## [Required work]
Reproduce every line of the listing below exactly.

## [Available data]
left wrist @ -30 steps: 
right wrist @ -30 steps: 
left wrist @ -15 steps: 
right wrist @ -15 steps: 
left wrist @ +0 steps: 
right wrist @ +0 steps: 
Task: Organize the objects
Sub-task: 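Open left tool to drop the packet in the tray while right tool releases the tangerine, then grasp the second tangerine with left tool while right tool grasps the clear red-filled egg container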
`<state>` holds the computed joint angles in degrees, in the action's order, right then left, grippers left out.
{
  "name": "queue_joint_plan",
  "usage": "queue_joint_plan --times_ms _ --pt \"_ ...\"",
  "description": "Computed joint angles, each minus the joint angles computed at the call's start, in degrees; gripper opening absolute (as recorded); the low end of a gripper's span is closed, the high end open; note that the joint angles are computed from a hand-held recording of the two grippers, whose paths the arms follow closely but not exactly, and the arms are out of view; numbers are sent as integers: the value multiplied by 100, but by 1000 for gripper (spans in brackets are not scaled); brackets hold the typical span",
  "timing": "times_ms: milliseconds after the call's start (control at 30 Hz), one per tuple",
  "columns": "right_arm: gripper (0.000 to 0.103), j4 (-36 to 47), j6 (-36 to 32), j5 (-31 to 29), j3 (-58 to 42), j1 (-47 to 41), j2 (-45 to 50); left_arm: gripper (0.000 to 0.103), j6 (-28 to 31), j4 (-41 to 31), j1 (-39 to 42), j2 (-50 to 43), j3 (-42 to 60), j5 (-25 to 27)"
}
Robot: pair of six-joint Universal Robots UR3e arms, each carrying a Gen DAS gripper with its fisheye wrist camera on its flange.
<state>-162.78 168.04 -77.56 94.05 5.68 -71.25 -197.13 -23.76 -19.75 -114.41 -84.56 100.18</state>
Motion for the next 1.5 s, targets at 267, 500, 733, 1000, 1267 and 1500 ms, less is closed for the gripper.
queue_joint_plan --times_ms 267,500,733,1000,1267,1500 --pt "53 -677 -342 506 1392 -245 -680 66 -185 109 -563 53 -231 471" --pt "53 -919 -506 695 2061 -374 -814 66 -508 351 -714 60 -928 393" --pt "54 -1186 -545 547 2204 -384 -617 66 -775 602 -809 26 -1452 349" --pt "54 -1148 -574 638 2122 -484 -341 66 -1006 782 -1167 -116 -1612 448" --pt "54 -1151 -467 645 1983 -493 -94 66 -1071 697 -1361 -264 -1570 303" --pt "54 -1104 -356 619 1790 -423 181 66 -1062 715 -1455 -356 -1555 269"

## [Response to this task]
left wrist @ -30 steps: 
right wrist @ -30 steps: 
left wrist @ -15 steps: 
right wrist @ -15 steps: 
left wrist @ +0 steps: 
right wrist @ +0 steps: 
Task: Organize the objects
Sub-task: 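Open left tool to drop the packet in the tray while right tool releases the tangerine, then grasp the second tangerine with left tool while right tool grasps the clear red-filled egg container
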`<state>` holds the computed joint angles in degrees, in the action's order, right then left, grippers left out.
{
  "name": "queue_joint_plan",
  "usage": "queue_joint_plan --times_ms _ --pt \"_ ...\"",
  "description": "Computed joint angles, each minus the joint angles computed at the call's start, in degrees; gripper opening absolute (as recorded); the low end of a gripper's span is closed, the high end open; note that the joint angles are computed from a hand-held recording of the two grippers, whose paths the arms follow closely but not exactly, and the arms are out of view; numbers are sent as integers: the value multiplied by 100, but by 1000 for gripper (spans in brackets are not scaled); brackets hold the typical span",
  "timing": "times_ms: milliseconds after the call's start (control at 30 Hz), one per tuple",
  "columns": "right_arm: gripper (0.000 to 0.103), j4 (-36 to 47), j6 (-36 to 32), j5 (-31 to 29), j3 (-58 to 42), j1 (-47 to 41), j2 (-45 to 50); left_arm: gripper (0.000 to 0.103), j6 (-28 to 31), j4 (-41 to 31), j1 (-39 to 42), j2 (-50 to 43), j3 (-42 to 60), j5 (-25 to 27)"
}
Robot: pair of six-joint Universal Robots UR3e arms, each carrying a Gen DAS gripper with its fisheye wrist camera on its flange.
<state>-162.78 168.04 -77.56 94.05 5.68 -71.25 -197.13 -23.76 -19.75 -114.41 -84.56 100.18</state>
Motion for the next 1.5 s, targets at 267, 500, 733, 1000, 1267 and 1500 ms, less is closed for the gripper.
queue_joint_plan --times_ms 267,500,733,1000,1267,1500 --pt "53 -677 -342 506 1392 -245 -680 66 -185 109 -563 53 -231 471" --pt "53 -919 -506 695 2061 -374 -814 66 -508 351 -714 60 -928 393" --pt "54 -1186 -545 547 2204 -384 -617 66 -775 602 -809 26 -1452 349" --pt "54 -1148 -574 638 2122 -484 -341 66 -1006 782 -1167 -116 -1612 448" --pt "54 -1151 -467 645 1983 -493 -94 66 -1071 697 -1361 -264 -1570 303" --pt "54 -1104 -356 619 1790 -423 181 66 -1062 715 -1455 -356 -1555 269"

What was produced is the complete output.